• _The problem_: Two lines mark the range in the entries below: the one holding "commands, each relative" and the one holding "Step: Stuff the". Set down those two and all lines between them, exactly.
--- Material supplied Enclosed Below ---
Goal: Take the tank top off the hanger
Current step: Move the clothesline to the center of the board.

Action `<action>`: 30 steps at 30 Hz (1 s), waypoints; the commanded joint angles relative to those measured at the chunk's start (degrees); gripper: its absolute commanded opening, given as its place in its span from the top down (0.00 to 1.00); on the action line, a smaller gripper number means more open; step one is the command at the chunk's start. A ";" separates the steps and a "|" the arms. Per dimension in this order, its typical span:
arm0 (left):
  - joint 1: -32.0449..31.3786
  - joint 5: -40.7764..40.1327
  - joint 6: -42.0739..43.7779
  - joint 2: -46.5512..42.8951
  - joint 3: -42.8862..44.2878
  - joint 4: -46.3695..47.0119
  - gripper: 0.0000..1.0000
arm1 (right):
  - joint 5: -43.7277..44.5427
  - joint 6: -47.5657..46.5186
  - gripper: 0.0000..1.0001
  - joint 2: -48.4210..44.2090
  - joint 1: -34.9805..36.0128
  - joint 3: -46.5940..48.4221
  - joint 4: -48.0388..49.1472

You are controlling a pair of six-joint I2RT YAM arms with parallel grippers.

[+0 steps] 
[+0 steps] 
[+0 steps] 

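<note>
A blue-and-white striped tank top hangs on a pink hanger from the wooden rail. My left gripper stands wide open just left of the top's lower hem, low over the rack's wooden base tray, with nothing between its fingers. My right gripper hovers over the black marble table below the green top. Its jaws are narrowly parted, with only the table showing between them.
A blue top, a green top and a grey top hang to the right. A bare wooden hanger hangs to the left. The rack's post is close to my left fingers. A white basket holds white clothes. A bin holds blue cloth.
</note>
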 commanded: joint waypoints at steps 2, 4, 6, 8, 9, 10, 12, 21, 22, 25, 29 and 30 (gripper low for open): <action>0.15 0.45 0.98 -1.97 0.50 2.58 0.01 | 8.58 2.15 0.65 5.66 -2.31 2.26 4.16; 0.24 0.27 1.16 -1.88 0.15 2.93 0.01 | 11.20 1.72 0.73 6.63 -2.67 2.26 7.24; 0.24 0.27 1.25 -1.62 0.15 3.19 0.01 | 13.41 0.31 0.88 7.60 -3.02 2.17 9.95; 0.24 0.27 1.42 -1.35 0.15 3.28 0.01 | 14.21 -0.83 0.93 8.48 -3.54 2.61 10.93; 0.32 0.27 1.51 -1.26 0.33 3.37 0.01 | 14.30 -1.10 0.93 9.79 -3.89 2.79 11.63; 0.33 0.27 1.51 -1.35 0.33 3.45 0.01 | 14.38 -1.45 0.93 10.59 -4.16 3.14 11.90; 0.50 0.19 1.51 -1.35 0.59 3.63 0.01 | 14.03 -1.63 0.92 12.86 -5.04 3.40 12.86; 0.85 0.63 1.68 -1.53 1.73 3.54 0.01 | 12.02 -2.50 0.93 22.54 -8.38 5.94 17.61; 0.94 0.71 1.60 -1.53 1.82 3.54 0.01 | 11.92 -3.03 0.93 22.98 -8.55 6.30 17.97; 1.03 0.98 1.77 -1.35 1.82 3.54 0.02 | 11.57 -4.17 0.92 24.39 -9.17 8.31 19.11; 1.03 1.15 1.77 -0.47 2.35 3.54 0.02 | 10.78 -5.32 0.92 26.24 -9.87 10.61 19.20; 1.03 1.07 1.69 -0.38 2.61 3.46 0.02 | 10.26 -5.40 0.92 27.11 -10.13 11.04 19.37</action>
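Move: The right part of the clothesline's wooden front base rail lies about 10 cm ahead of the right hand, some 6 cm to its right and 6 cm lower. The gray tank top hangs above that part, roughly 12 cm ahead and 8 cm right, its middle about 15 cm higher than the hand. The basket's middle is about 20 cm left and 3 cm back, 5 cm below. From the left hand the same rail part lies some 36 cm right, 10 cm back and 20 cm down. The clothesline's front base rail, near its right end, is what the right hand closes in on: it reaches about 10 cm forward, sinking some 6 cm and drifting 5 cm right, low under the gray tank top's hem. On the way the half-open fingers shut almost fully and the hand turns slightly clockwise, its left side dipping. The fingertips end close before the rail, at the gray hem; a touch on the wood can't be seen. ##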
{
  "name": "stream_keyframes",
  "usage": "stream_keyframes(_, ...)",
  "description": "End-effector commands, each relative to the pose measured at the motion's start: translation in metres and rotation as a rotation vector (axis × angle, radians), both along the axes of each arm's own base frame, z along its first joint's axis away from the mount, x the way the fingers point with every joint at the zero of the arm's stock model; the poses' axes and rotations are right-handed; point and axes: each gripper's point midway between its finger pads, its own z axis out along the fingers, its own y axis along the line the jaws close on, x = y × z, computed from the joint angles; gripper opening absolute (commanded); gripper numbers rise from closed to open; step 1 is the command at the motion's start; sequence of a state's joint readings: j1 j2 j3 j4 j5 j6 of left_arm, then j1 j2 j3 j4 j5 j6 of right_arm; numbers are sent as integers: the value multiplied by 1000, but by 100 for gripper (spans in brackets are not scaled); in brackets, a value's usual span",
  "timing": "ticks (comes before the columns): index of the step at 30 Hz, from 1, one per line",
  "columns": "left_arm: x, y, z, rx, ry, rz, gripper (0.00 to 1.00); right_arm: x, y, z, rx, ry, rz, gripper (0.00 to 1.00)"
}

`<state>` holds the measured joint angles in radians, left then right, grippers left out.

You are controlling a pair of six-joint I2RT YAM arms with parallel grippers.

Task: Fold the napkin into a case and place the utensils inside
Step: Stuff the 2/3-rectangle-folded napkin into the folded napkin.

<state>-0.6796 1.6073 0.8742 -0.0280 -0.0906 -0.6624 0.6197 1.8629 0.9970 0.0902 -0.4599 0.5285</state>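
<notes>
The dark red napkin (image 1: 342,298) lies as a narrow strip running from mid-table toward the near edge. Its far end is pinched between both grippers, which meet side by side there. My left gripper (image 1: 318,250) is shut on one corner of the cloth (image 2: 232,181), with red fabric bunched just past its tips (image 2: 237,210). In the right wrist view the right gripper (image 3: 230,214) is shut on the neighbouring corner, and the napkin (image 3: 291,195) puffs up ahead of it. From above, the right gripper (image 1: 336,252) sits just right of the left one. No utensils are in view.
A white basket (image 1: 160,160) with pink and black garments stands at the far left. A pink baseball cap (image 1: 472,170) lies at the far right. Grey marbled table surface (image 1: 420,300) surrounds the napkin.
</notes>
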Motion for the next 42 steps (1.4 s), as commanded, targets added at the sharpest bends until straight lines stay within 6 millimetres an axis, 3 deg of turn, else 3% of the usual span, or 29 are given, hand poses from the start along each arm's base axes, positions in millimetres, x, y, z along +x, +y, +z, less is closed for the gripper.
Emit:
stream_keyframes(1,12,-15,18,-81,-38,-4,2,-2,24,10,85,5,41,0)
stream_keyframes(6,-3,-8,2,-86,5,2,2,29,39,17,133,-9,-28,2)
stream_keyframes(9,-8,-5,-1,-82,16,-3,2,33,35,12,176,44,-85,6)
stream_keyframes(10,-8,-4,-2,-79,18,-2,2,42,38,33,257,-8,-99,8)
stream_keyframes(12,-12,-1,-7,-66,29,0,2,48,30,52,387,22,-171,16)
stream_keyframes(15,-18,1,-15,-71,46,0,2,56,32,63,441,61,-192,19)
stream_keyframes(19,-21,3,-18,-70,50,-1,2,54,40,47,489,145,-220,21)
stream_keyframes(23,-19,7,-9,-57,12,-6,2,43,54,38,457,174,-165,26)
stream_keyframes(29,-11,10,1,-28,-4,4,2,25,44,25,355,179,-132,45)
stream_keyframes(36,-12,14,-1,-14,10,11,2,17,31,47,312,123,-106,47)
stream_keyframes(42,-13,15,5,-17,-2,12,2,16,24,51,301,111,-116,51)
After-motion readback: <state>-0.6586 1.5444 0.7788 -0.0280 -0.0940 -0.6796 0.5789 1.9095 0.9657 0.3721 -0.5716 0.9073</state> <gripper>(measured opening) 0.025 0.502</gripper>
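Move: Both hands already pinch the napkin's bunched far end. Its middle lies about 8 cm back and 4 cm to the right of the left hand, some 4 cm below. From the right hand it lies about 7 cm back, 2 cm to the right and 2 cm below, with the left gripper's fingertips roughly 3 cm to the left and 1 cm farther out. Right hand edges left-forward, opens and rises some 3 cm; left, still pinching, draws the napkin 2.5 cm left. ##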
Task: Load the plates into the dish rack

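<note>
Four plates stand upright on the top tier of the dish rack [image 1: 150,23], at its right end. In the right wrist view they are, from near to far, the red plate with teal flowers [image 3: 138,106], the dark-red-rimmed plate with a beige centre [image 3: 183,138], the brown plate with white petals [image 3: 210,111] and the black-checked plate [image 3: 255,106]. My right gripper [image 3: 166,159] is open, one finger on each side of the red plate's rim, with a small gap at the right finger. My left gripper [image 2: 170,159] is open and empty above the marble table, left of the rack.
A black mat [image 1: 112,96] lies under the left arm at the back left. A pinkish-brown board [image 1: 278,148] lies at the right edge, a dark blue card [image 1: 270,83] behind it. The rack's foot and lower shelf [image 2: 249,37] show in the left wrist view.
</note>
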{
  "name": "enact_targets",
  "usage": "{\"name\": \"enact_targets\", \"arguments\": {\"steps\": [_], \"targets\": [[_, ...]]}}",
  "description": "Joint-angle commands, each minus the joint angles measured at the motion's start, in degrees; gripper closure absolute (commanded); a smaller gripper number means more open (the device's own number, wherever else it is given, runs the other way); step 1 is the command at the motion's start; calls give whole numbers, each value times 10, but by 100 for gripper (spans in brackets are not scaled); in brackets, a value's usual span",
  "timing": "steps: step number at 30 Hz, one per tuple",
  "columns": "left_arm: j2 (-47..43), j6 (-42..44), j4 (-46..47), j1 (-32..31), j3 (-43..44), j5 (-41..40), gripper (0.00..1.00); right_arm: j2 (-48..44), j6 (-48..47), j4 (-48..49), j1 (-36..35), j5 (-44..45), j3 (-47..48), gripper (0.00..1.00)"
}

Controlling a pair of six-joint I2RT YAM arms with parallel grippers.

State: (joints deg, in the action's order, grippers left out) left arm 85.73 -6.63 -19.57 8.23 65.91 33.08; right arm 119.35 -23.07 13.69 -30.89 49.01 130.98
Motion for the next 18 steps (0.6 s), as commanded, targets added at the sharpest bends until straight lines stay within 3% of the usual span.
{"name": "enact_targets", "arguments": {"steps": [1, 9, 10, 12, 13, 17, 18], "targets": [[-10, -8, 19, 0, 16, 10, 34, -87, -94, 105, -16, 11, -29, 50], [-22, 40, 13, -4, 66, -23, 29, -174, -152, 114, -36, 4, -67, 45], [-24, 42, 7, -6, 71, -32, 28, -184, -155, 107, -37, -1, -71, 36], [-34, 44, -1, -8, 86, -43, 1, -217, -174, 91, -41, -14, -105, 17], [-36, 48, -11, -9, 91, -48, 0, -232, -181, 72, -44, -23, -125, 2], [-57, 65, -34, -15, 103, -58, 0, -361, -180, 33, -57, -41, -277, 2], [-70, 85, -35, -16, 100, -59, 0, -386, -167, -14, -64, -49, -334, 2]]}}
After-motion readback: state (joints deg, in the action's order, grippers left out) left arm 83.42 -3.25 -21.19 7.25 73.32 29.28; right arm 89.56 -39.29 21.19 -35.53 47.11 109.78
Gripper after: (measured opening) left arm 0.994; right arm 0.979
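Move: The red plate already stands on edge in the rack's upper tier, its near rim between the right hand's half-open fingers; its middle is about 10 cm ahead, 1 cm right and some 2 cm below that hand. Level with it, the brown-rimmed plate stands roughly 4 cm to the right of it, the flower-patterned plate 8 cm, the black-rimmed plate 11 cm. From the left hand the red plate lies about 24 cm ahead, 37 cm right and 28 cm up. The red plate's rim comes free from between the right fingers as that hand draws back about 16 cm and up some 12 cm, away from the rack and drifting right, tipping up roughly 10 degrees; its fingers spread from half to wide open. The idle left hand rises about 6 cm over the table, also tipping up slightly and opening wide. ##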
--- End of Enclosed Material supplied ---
• _Completed exercise_:
  "description": "End-effector commands, each relative to the pose measured at the motion's start: translation in metres and rotation as a rotation vector (axis × angle, radians), both along the axes of each arm's own base frame, z along its first joint's axis away from the mount, x the way the fingers point with every joint at the zero of the arm's stock model; the poses' axes and rotations are right-handed; point and axes: each gripper's point midway between its finger pads, its own z axis out along the fingers, its own y axis along the line the jaws close on, x = y × z, computed from the joint angles; gripper opening absolute (commanded); gripper numbers rise from closed to open; step 1 is the command at the motion's start; sequence of a state's joint readings: j1 j2 j3 j4 j5 j6 of left_arm, then j1 j2 j3 j4 j5 j6 of right_arm; numbers are sent as integers: the value multiplied by 1000, but by 100 for gripper (spans in brackets are not scaled); in brackets, a value's usual span",
  "timing": "ticks (comes before the columns): index of the step at 30 Hz, from 1, one per line",
  "columns": "left_arm: x, y, z, rx, ry, rz, gripper (0.00 to 1.00); right_arm: x, y, z, rx, ry, rz, gripper (0.00 to 1.00)"
}

`<state>` holds the measured joint angles in radians, left then right, grippers left out.

You are controlling a pair of six-joint I2RT YAM arms with parallel grippers.

Task: Fold the napkin into a case and place the utensils inside
Step: Stuff the 2/3-rectangle-folded napkin into the folded napkin.

No more output is required for the exercise.